[Records from a collection]
•••

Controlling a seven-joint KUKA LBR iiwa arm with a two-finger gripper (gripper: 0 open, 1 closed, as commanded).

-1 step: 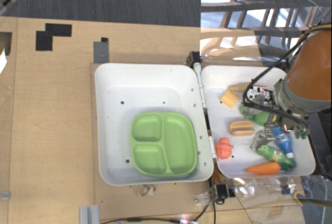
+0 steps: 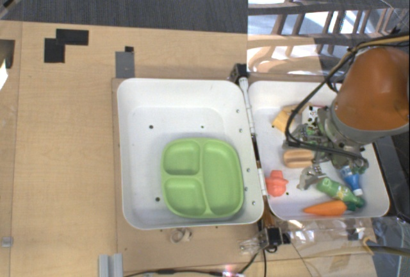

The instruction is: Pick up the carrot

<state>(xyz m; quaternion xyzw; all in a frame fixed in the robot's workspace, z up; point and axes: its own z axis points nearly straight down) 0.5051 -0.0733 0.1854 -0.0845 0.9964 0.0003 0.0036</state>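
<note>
The carrot [image 2: 325,208] is orange with a green end and lies flat near the front edge of the right bin [image 2: 378,205]. My gripper [image 2: 311,177] hangs low over that bin, a little behind and to the left of the carrot, apart from it. It sits between a tan bread-like piece [image 2: 298,158] and a green bottle [image 2: 337,190]. The arm's orange band [image 2: 375,93] covers the bin's back right part.
In the right bin there are also a yellow item [image 2: 282,119] at the back, a salmon-red item [image 2: 277,184] by the left wall and a blue item [image 2: 352,177] beside the bottle. The left bin [image 2: 141,109] holds a green divided plate [image 2: 202,176].
</note>
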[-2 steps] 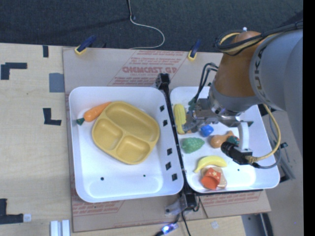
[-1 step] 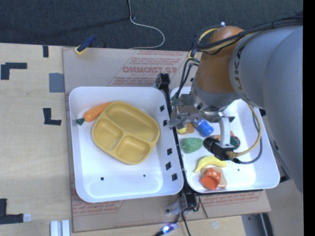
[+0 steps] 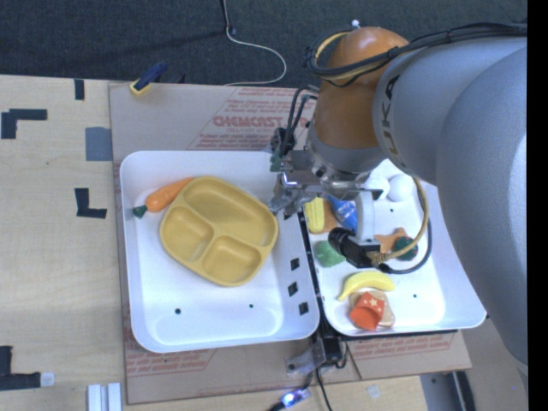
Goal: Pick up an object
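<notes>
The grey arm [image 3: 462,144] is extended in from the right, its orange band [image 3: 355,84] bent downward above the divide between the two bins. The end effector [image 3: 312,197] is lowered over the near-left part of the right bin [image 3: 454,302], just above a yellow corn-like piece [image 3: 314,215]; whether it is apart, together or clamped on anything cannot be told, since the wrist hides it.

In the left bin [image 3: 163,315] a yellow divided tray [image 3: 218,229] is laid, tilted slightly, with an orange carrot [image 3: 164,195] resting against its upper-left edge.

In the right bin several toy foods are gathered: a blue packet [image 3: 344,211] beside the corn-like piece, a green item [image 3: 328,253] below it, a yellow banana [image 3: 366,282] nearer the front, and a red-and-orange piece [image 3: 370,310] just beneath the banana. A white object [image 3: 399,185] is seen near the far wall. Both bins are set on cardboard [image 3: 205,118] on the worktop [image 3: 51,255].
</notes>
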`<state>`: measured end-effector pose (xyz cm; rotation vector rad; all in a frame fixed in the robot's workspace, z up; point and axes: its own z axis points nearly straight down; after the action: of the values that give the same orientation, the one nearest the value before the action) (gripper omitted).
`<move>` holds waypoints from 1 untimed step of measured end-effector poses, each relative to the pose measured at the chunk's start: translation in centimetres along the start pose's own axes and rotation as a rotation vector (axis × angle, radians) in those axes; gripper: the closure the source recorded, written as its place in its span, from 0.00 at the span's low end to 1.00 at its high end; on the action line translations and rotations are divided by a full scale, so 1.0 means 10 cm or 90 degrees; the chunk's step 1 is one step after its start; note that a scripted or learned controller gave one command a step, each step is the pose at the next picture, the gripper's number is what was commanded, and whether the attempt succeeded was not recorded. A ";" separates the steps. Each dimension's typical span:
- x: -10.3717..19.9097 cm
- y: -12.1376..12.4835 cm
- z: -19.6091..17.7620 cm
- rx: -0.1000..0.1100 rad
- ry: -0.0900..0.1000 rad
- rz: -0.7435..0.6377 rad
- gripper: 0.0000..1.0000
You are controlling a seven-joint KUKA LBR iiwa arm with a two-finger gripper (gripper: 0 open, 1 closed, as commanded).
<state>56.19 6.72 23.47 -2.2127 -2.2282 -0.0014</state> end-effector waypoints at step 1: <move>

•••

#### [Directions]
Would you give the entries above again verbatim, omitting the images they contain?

#### [Written solution]
Controlling a seven-joint KUKA LBR iiwa arm with a two-finger gripper (gripper: 0 open, 1 closed, as commanded).

-1 step: 
+0 steps: 

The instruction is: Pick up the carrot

<state>(xyz m; quaternion xyzw; all in a frame fixed in the robot's workspace, z up; point and axes: its own z axis points nearly straight down) 0.5051 -0.0733 0.1854 -0.0845 0.9964 0.0003 0.0036</state>
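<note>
The carrot [image 2: 325,208] is orange with a green end and lies flat near the front edge of the right bin [image 2: 378,205]. My gripper [image 2: 311,177] hangs low over that bin, a little behind and to the left of the carrot, apart from it. It sits between a tan bread-like piece [image 2: 298,158] and a green bottle [image 2: 337,190]. The arm's orange band [image 2: 375,93] covers the bin's back right part.
In the right bin there are also a yellow item [image 2: 282,119] at the back, a salmon-red item [image 2: 277,184] by the left wall and a blue item [image 2: 352,177] beside the bottle. The left bin [image 2: 141,109] holds a green divided plate [image 2: 202,176].
</note>
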[-2 steps] 
[-1 step] 
[+0 steps] 
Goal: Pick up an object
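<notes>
The grey arm [image 3: 462,144] is extended in from the right, its orange band [image 3: 355,84] bent downward above the divide between the two bins. The end effector [image 3: 312,197] is lowered over the near-left part of the right bin [image 3: 454,302], just above a yellow corn-like piece [image 3: 314,215]; whether it is apart, together or clamped on anything cannot be told, since the wrist hides it.

In the left bin [image 3: 163,315] a yellow divided tray [image 3: 218,229] is laid, tilted slightly, with an orange carrot [image 3: 164,195] resting against its upper-left edge.

In the right bin several toy foods are gathered: a blue packet [image 3: 344,211] beside the corn-like piece, a green item [image 3: 328,253] below it, a yellow banana [image 3: 366,282] nearer the front, and a red-and-orange piece [image 3: 370,310] just beneath the banana. A white object [image 3: 399,185] is seen near the far wall. Both bins are set on cardboard [image 3: 205,118] on the worktop [image 3: 51,255].
</notes>
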`<state>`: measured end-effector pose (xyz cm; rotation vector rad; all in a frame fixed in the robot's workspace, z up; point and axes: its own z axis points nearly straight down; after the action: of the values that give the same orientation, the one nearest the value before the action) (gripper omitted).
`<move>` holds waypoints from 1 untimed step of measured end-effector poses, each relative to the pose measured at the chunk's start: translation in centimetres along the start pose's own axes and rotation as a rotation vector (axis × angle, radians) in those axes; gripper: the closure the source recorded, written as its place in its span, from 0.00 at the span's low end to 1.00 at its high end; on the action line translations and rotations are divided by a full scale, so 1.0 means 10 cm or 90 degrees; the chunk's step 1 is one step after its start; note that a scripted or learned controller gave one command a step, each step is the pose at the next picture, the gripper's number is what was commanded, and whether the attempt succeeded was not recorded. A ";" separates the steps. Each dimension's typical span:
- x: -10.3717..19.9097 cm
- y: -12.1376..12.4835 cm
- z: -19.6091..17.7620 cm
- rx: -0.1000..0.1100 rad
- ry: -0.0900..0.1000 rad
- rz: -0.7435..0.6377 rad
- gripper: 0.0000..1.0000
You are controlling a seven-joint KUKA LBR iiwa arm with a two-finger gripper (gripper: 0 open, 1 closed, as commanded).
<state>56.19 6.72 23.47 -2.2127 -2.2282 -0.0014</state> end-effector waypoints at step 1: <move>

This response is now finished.